Before talking about generalization in machine learning, it’s important to first understand what supervised learning is. To answer, supervised learning in the domain of machine learning refers to a way for the model to learn and understand data. With supervised learning, a set of labeled training data is given to a model. Based on this training data, the model learns to make predictions. The more training data is made accessible to the model, the better it becomes at making predictions. When you’re working with training data, you already know the outcome. Thus, the known outcomes and the predictions from the model are compared, and the model’s parameters are altered until the two line up. The aim of the training is to develop the model’s ability to generalize successfully.
What is generalization?
The term ‘generalization’ refers to the model’s capability to adapt and react properly to previously unseen, new data, which has been drawn from the same distribution as the one used to build the model. In other words, generalization examines how well a model can digest new data and make correct predictions after getting trained on a training set.

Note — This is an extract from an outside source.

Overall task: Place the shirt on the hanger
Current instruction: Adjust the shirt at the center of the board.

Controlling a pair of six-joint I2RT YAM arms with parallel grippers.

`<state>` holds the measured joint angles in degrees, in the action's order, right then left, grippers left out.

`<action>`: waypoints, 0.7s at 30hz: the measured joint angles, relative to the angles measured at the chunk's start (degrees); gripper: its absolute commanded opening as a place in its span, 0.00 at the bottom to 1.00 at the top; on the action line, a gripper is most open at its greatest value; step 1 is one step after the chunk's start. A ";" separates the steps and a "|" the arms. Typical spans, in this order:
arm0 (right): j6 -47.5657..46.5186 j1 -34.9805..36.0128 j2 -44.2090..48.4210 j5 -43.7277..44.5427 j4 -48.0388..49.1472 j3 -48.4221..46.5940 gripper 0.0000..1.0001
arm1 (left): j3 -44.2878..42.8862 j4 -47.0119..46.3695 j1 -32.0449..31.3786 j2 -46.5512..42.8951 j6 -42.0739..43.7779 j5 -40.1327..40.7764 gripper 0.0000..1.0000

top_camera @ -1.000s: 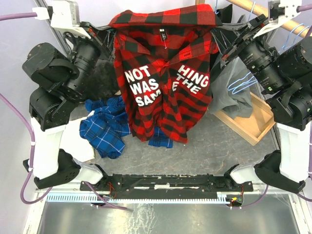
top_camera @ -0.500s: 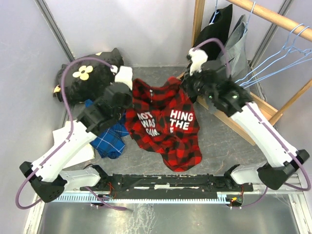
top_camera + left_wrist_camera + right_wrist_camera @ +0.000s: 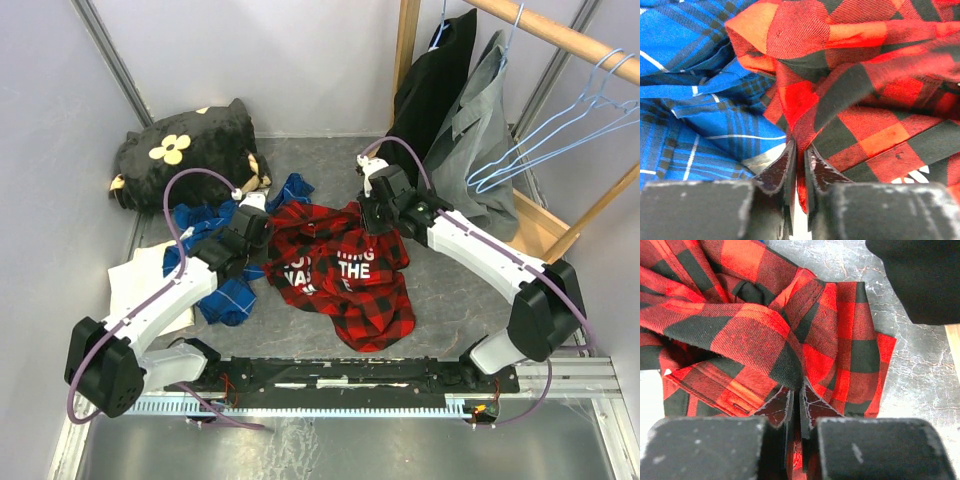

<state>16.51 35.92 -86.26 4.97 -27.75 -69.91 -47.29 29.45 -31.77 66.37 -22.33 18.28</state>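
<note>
The red-and-black plaid shirt with white lettering lies bunched on the grey table in the middle. My left gripper is shut on a fold at its left edge. My right gripper is shut on a fold at its upper right. The shirt fills the left wrist view and the right wrist view. Light-blue wire hangers hang from the wooden rail at the upper right, apart from both grippers.
A blue plaid shirt lies left of the red one, also in the left wrist view. A black flowered garment lies at the back left. Black and grey garments hang from the rail. A white cloth lies at left.
Both arms have come down from a high lift and lowered the shirt onto the table, where it has bunched up. Both grippers still hold it.
</note>
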 measured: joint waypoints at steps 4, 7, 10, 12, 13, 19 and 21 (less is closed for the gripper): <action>0.37 0.00 0.33 -0.50 1.22 0.02 0.68 | -0.31 -0.68 0.55 -0.46 0.07 -2.47 0.48; -0.11 0.00 2.51 -0.90 1.03 0.02 0.89 | -0.94 -0.70 0.55 -2.01 0.09 -3.63 0.59; -0.90 -0.04 5.49 -1.07 -0.26 0.00 0.99 | -1.68 -0.68 0.55 -4.37 0.26 -3.96 0.78; -1.31 -0.04 7.85 -0.81 -1.55 0.00 0.99 | -2.16 -0.61 0.55 -5.95 0.37 -4.17 0.84; -1.31 -0.04 8.72 -0.50 -2.05 0.02 0.99 | -2.27 -0.57 0.55 -6.54 0.42 -4.35 0.86; -2.03 -0.04 14.40 3.91 -7.82 1.11 0.99 | -2.40 0.37 0.55 -9.20 0.76 -4.44 0.92; -2.47 -0.04 15.37 4.42 -9.38 1.92 0.99 | -2.71 1.31 0.55 -9.18 0.79 -4.26 0.95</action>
<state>14.04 35.88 -70.89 9.39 -37.12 -67.99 -50.00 30.76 -31.22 57.19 -21.54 14.02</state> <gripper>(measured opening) 0.990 0.918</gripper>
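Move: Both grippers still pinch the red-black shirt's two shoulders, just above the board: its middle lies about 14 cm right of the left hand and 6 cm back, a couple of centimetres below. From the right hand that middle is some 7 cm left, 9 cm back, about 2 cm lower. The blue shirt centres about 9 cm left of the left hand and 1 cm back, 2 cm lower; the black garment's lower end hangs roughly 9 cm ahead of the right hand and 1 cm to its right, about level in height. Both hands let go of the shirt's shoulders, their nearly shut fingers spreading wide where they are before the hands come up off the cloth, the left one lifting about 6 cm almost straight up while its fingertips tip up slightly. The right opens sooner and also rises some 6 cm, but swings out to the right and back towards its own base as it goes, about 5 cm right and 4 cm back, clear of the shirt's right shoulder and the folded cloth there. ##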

How well a model is able to generalize is the key to its success. If you train a model too well on training data, it will be incapable of generalizing. In such cases, it will end up making erroneous predictions when it’s given new data. This would make the model ineffective even though it’s capable of making correct predictions for the training data set. This is known as overfitting. The inverse (underfitting) is also true, which happens when you train a model with inadequate data. In cases of underfitting, your model would fail to make accurate predictions even with the training data. This would make the model just as useless as overfitting.
The ideal solution
You would ideally want to choose a model that stands at the sweet spot between overfitting and underfitting. To achieve this goal, you can track the performance of a machine learning algorithm over time as it’s working with a set of training data. You can plot both the skill on the training data and the skill on a test dataset that you’ve held back from the training process. As the algorithm learns over time, the level of error for the model on the training data would decrease and so would the error on the test dataset. Training the model for too long would cause a continual decrease in the performance on the training dataset due to overfitting. At the same time, due to the model’s decreasing ability for generalization, the error for the test set would start to increase again. The sweet spot is the point just before the error on the test dataset begins to rise where the model shows good skill on both the training dataset as well as the unseen test dataset.
To limit overfitting in a machine learning algorithm, two additional techniques that you can use are:
- Using a resampling method to estimate the accuracy of the model
- Holding back a validation dataset
So, during your machine learning training, keep an eye on generalization when estimating your model accuracy on unseen data.